[TRY IT]:
Copy the lines below verbatim. Begin with the first and end with the line containing "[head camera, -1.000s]".

[STUDY MATERIAL]:
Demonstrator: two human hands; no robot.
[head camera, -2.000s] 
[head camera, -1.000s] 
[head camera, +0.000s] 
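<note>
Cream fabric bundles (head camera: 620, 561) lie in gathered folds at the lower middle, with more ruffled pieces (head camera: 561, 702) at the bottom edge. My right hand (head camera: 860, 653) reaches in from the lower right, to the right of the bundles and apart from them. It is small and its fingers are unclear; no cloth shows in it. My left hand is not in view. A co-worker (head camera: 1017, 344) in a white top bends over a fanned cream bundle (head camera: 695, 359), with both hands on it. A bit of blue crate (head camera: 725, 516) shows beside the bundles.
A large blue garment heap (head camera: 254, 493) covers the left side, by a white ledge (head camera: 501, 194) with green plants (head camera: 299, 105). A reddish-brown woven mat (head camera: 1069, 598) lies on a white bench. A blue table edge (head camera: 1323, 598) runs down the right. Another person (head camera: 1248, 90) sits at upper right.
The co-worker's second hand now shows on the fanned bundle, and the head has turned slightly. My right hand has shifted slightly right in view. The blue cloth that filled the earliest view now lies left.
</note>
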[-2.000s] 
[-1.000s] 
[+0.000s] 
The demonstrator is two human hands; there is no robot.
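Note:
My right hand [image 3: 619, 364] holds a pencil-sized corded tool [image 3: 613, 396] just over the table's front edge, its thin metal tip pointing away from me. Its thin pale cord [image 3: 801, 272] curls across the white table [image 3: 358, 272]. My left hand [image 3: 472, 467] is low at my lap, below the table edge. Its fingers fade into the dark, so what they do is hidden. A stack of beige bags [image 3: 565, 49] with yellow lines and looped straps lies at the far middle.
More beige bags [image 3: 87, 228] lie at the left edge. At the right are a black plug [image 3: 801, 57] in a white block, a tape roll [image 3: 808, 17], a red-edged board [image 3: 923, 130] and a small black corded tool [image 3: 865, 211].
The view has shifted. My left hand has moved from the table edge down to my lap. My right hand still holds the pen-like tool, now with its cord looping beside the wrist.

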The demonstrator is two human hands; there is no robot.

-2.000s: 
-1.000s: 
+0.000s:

[EXERCISE OUTPUT]:
Demonstrator: two human hands; no robot.
[head camera, -2.000s] 
[head camera, -1.000s] 

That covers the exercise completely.